- Required work
From first line to last, retype the data exactly.

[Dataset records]
+ + + +

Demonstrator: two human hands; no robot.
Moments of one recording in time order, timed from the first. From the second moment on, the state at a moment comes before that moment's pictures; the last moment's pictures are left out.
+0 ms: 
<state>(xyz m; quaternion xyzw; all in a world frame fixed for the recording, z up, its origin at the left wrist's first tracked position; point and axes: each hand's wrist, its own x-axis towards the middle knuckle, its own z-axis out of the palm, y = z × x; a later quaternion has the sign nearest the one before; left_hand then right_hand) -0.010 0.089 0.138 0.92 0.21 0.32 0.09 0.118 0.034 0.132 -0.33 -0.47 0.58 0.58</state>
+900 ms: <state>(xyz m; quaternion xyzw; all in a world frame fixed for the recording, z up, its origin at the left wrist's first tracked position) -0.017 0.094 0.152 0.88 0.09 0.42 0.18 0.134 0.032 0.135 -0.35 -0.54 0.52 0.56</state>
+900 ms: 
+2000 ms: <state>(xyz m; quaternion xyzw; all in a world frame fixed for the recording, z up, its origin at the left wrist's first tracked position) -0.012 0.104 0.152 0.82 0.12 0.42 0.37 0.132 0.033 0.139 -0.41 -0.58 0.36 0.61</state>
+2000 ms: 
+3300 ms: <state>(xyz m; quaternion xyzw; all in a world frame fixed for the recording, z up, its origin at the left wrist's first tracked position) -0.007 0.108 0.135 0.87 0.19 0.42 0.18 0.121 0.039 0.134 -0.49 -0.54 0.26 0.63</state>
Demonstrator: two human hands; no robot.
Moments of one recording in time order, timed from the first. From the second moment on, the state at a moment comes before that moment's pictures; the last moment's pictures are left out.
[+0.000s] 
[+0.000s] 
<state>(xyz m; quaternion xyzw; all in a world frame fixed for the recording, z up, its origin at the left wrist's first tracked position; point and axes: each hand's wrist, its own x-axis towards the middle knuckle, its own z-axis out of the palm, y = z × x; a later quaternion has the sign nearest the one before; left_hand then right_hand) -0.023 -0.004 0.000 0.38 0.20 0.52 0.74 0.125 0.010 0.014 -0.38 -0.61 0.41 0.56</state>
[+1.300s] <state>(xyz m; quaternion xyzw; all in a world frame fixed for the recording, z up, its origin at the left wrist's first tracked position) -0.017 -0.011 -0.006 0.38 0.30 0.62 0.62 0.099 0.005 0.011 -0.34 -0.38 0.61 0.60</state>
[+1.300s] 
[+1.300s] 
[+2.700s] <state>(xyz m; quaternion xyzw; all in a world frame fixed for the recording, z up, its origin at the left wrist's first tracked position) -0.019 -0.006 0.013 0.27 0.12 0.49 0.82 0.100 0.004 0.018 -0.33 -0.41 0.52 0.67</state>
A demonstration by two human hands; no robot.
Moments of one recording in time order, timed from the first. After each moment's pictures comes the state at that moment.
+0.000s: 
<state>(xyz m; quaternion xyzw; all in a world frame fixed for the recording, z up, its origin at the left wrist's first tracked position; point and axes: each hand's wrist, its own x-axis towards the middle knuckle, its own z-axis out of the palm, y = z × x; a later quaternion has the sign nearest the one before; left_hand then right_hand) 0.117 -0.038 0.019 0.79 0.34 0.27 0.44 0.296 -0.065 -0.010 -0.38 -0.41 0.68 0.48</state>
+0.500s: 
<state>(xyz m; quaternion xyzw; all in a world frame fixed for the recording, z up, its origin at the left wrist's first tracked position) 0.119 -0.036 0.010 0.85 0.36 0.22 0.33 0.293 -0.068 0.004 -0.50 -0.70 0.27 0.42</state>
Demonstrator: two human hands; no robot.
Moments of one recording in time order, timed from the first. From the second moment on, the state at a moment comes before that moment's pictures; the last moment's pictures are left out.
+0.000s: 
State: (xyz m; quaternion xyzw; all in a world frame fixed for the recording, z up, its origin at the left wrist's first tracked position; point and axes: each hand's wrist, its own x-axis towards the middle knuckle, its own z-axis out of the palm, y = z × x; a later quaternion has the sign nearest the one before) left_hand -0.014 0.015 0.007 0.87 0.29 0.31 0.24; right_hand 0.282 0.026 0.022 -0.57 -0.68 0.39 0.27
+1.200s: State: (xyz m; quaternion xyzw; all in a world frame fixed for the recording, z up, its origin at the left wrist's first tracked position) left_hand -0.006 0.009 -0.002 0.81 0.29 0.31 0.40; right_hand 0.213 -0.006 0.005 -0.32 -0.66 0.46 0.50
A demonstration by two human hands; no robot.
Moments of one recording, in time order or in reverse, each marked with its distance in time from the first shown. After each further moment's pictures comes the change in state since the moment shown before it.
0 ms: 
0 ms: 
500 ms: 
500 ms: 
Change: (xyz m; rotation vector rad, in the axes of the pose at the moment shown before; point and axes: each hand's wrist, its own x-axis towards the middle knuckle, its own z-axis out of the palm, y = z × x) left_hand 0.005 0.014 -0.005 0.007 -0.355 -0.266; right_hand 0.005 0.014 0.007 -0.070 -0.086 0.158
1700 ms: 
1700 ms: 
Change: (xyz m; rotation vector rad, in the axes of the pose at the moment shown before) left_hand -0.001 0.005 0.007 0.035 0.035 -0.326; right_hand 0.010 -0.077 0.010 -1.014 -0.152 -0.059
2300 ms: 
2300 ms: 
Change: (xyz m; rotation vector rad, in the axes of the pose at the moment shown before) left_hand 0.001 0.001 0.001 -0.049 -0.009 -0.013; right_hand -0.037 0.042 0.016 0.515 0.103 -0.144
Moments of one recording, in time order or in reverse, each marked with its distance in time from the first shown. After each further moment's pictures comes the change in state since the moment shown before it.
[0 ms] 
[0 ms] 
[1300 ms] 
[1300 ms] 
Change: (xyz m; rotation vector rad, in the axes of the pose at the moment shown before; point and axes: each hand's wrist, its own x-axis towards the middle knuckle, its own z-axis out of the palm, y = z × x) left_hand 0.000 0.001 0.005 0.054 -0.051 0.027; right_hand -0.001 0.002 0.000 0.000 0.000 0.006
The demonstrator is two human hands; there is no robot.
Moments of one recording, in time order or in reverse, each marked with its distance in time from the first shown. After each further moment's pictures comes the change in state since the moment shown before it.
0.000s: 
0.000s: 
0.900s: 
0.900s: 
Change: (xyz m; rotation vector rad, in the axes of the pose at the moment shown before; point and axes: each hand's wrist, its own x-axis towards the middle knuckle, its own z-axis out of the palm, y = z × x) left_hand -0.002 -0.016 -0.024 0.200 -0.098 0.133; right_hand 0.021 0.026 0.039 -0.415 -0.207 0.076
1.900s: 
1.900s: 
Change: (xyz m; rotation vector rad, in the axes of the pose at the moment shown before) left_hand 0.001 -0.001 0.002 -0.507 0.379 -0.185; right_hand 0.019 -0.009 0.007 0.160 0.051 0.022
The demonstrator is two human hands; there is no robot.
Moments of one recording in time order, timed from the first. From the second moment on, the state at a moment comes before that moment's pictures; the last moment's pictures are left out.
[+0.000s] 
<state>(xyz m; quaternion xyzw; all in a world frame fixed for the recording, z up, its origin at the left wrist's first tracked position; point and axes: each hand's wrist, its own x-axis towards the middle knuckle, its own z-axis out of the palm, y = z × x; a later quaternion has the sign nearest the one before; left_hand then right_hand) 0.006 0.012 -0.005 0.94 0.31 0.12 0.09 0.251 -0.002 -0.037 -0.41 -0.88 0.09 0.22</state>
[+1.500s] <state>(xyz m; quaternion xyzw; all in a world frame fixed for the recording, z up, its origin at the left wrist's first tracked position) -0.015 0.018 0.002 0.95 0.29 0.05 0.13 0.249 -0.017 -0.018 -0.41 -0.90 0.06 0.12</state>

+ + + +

- Task solution
Demonstrator: two human hands; no robot.
Moments of one recording in time order, timed from the first. From the second moment on, the state at a moment comes before that moment's pictures; the last moment's pictures are left out.
+0 ms: 
<state>(xyz m; quaternion xyzw; all in a world frame fixed for the recording, z up, its origin at the left wrist's first tracked position; point and axes: each hand's wrist, its own x-axis towards the middle knuckle, its own z-axis out of the palm, y = z × x; a later quaternion has the sign nearest the one before; left_hand then right_hand) -0.010 0.089 0.138 0.92 0.21 0.32 0.09 0.118 0.034 0.132 -0.33 -0.47 0.58 0.58</state>
+900 ms: <state>(xyz m; quaternion xyzw; all in a world frame fixed for the recording, z up, its origin at the left wrist's first tracked position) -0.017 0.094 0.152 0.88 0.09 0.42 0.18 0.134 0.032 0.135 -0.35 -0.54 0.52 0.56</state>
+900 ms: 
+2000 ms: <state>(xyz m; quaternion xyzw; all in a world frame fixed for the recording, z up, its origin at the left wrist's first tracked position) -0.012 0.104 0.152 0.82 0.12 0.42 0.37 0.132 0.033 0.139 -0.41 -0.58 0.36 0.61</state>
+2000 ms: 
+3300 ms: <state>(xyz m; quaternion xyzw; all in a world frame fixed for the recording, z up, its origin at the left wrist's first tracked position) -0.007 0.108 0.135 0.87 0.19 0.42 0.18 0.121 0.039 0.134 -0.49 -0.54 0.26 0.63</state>
Demonstrator: two human hands; no robot.
Moments of one recording in time order, timed from the first. From the second moment on, the state at a moment comes before that moment's pictures; the last moment's pictures are left out.
[+0.000s] 
[+0.000s] 
<state>(xyz m; quaternion xyzw; all in a world frame fixed for the recording, z up, its origin at the left wrist's first tracked position; point and axes: each hand's wrist, its own x-axis towards the middle knuckle, its own z-axis out of the palm, y = z × x; a later quaternion has the sign nearest the one before; left_hand then right_hand) -0.023 -0.004 0.000 0.38 0.20 0.52 0.74 0.125 0.010 0.014 -0.38 -0.61 0.41 0.56</state>
[+1.300s] <state>(xyz m; quaternion xyzw; all in a world frame fixed for the recording, z up, its origin at the left wrist's first tracked position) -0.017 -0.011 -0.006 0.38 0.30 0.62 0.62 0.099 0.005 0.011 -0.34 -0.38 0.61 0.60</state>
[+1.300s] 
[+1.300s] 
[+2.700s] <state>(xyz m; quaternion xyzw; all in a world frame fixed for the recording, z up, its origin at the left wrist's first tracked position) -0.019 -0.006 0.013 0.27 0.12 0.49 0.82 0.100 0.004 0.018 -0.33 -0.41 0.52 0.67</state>
A demonstration by two human hands; no robot.
Moments of one recording in time order, timed from the first. After each moment's pictures comes the state at that moment.
+0.000s: 
<state>(xyz m; quaternion xyzw; all in a world frame fixed for the recording, z up, its origin at the left wrist's first tracked position; point and axes: each hand's wrist, its own x-axis towards the middle knuckle, its own z-axis out of the palm, y = z × x; a later quaternion has the sign nearest the one before; left_hand then right_hand) 0.117 -0.038 0.019 0.79 0.34 0.27 0.44 0.296 -0.065 -0.010 -0.38 -0.41 0.68 0.48</state>
+0.500s: 
<state>(xyz m; quaternion xyzw; all in a world frame fixed for the recording, z up, its origin at the left wrist's first tracked position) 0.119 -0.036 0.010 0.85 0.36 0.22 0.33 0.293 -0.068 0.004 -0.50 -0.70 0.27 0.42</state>
Demonstrator: two human hands; no robot.
Moments of one recording in time order, timed from the first. From the second moment on, the state at a moment comes before that moment's pictures; the last moment's pictures are left out.
+0.000s: 
State: (xyz m; quaternion xyzw; all in a world frame fixed for the recording, z up, its origin at the left wrist's first tracked position; point and axes: each hand's wrist, its own x-axis towards the middle knuckle, its own z-axis out of the palm, y = z × x; a later quaternion has the sign nearest the one before) left_hand -0.014 0.015 0.007 0.87 0.29 0.31 0.24; right_hand 0.282 0.026 0.022 -0.57 -0.68 0.39 0.27
+1.200s: State: (xyz m; quaternion xyzw; all in a world frame fixed for the recording, z up, its origin at the left wrist's first tracked position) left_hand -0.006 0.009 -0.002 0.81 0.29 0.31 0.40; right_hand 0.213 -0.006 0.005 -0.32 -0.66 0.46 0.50
A demonstration by two human hands; no robot.
Moments of one recording, in time order or in reverse, each marked with its distance in time from the first shown. After each further moment's pictures comes the change in state since the moment shown before it.
0 ms: 
0 ms: 
500 ms: 
500 ms: 
Change: (xyz m; rotation vector rad, in the axes of the pose at the moment shown before; point and axes: each hand's wrist, its own x-axis towards the middle knuckle, its own z-axis out of the palm, y = z × x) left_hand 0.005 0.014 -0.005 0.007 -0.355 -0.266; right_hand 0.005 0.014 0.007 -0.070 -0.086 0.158
1700 ms: 
1700 ms: 
Change: (xyz m; rotation vector rad, in the axes of the pose at the moment shown before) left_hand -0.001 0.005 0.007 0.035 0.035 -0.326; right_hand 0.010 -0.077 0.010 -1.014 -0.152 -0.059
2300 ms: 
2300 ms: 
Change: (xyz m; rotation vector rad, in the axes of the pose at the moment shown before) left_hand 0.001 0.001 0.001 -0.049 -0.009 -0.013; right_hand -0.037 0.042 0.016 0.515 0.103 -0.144
Moments of one recording, in time order or in reverse, each marked with its distance in time from the first shown. After each further moment's pictures comes the change in state since the moment shown before it.
[0 ms] 
[0 ms] 
[1300 ms] 
[1300 ms] 
Change: (xyz m; rotation vector rad, in the axes of the pose at the moment shown before; point and axes: each hand's wrist, its own x-axis towards the middle knuckle, its own z-axis out of the palm, y = z × x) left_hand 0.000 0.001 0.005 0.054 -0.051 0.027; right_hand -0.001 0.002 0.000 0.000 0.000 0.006
The demonstrator is two human hands; there is no robot.
Moments of one recording, in time order or in reverse, each marked with its distance in time from the first shown. After each further moment's pictures comes the change in state since the moment shown before it.
0.000s: 
0.000s: 
0.900s: 
0.900s: 
Change: (xyz m; rotation vector rad, in the axes of the pose at the moment shown before; point and axes: each hand's wrist, its own x-axis towards the middle knuckle, its own z-axis out of the palm, y = z × x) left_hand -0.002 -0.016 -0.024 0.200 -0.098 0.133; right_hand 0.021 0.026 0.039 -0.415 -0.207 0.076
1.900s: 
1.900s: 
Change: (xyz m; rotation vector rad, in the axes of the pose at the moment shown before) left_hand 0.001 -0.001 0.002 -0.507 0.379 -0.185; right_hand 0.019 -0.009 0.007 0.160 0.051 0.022
The demonstrator is two human hands; there is no robot.
Moments of one recording in time order, timed from the first. From the second moment on, the state at a moment comes before that moment's pictures; the last moment's pictures are left out.
[+0.000s] 
<state>(xyz m; quaternion xyzw; all in a world frame fixed for the recording, z up, its origin at the left wrist's first tracked position; point and axes: each hand's wrist, its own x-axis towards the middle knuckle, its own z-axis out of the palm, y = z × x; a later quaternion has the sign nearest the one before; left_hand then right_hand) 0.006 0.012 -0.005 0.94 0.31 0.12 0.09 0.251 -0.002 -0.037 -0.41 -0.88 0.09 0.22</state>
[+1.500s] <state>(xyz m; quaternion xyzw; all in a world frame fixed for the recording, z up, its origin at the left wrist's first tracked position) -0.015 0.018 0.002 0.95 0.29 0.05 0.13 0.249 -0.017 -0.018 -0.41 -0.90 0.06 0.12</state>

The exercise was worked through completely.